Select the RAID configuration to use based on the applications to be used on the system, whether performance or data protection is of primary importance, and the number of disk drives available for use.

Review the information under Understanding RAID Concepts and Levels to determine the type of RAID configuration most appropriate for your needs and use the tables below to determine what RAID levels are available, based on your particular controller model and the number of available drives.

The RAID configurations available to you are determined by the number of ports on your controller, and the number of drives attached to those ports. You can configure all drives in one unit, or you can configure multiple units, if you have enough drives.

Possible Configurations Based on # of Drives
# Drives
Possible RAID Configurations
1
Single drive or hot spare
2
RAID 0 or RAID 1
3
RAID 0
RAID 1 with hot spare
RAID 5
4
RAID 5 + hot spare
RAID 10
Combination of RAID 0, RAID 1, single disk
5
RAID 5 + hot spare
RAID 10 + hot spare
Combination of RAID 0, RAID 1, hot spare, for single disk
6 or more
RAID 50

Depending on the number of drives, a RAID 50 may contain from 2 to 4 subunits. For example, with 12 drives, possible RAID 50 configurations include 2 subunits of 6, 3 subunits of 4, or 4 subunits of 3. With 10 drives, a RAID 50 will contain 2 subunits of 5 drives each. With 16 drives, a RAID 50 will contain 2 subunits of 8 drives or 4 subunits of 4 drives.

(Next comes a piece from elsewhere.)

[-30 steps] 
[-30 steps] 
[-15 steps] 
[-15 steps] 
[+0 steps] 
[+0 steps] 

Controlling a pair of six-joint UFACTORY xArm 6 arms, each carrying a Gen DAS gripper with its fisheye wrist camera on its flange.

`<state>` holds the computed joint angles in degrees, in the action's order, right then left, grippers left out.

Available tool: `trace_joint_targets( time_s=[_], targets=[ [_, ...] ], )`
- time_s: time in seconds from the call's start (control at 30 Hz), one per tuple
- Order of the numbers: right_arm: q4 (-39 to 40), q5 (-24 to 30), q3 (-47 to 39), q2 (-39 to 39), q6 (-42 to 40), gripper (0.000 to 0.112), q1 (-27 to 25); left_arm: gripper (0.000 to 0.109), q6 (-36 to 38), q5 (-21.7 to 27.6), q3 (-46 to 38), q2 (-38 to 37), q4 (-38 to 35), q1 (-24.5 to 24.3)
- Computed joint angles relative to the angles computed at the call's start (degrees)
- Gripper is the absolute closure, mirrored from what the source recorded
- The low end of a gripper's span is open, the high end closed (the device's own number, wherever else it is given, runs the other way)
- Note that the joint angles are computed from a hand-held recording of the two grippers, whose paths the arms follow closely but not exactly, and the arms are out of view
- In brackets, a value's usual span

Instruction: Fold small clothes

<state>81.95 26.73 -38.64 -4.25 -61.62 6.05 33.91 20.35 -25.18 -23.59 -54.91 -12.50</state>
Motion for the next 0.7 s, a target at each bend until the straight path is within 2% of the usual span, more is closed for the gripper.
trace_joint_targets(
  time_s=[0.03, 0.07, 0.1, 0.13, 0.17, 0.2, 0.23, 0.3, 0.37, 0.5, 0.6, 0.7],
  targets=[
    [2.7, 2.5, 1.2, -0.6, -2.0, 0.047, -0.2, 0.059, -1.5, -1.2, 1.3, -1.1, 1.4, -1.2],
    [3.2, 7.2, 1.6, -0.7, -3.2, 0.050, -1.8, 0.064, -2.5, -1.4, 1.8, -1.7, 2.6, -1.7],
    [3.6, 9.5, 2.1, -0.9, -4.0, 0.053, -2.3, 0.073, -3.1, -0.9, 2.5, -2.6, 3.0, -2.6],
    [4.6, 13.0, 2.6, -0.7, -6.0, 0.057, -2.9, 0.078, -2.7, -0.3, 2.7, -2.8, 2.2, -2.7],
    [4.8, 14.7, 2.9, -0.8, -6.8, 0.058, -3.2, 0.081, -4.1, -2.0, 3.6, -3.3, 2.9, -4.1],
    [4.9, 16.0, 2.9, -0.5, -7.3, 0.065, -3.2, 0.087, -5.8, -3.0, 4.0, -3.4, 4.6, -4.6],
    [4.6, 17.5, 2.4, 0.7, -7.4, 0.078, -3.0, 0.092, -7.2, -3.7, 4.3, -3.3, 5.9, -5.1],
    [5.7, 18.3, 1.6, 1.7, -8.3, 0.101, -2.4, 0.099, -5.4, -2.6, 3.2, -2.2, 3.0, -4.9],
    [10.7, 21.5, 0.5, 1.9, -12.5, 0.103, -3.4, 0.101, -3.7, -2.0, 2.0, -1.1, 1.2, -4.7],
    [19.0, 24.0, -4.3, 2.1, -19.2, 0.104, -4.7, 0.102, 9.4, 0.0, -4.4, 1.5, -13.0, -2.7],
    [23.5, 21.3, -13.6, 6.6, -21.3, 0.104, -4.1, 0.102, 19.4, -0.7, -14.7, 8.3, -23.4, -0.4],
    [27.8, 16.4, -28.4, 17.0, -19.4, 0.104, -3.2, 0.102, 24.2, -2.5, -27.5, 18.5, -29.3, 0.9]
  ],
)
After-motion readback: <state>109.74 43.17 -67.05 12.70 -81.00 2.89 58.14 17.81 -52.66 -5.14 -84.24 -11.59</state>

Combination of RAID 0, 1, 5, 10, hot spare, and single disk

Drive Capacity Considerations

The capacity of each drive is limited to the capacity of the smallest drive in the array. The total array capacity is defined as follows:

Drive Capacity
RAID Level
Capacity
RAID 0
(number of drives) X (capacity of the smallest drive)
RAID 1
capacity of the smallest drive
RAID 5
(number of drives - 1) X (capacity of the smallest drive)
Storage efficiency increases with the number of disks:
storage efficiency = (number of drives -1)/(number of drives)
RAID 10
(number of drives / 2) X (capacity of smallest drive)
RAID 50
(number of drives - number of groups of drives) X (capacity of the smallest drive)

Through drive coercion, the capacity used for each drive is rounded down so that drives from differing manufacturers are more likely to be able to be used as spares for each other. The capacity used for each drive is rounded down to the nearest GB for drives under 45 GB (45,000,000,000), and rounded down to the nearest 5 GBytes for drives over 45 GB. For example, a 44.3 GB drive will be rounded down to 44 GBytes, and a 123 GB drives will be rounded. down to 120 GBytes. For more information, see the discussion of drive coercion under Creating a Hot Spare.

Support for Over 2 Terabytes

Windows 2000, Windows XP, Linux 2.4, and FreeBSD 4.x, do not currently recognize unit capacity in excess of 2 TB.

If the combined capacity of the drives to be connected to a unit exceeds 2 Terabytes (TB), you can enable auto-carving when you configure your units.

Auto-carving divides the available unit capacity into multiple chunks of 2 TB or smaller that can be addressed by the operating systems as separate volumes. The carve size is adjustable from 1024 MB to 2048 MB (default) prior to unit creation.

If a unit over 2 TB was created prior to enabling the auto-carve option, its capacity visible to the operating system will still be 2TB; no additional capacity will be registered. To change this, the unit has to be recreated.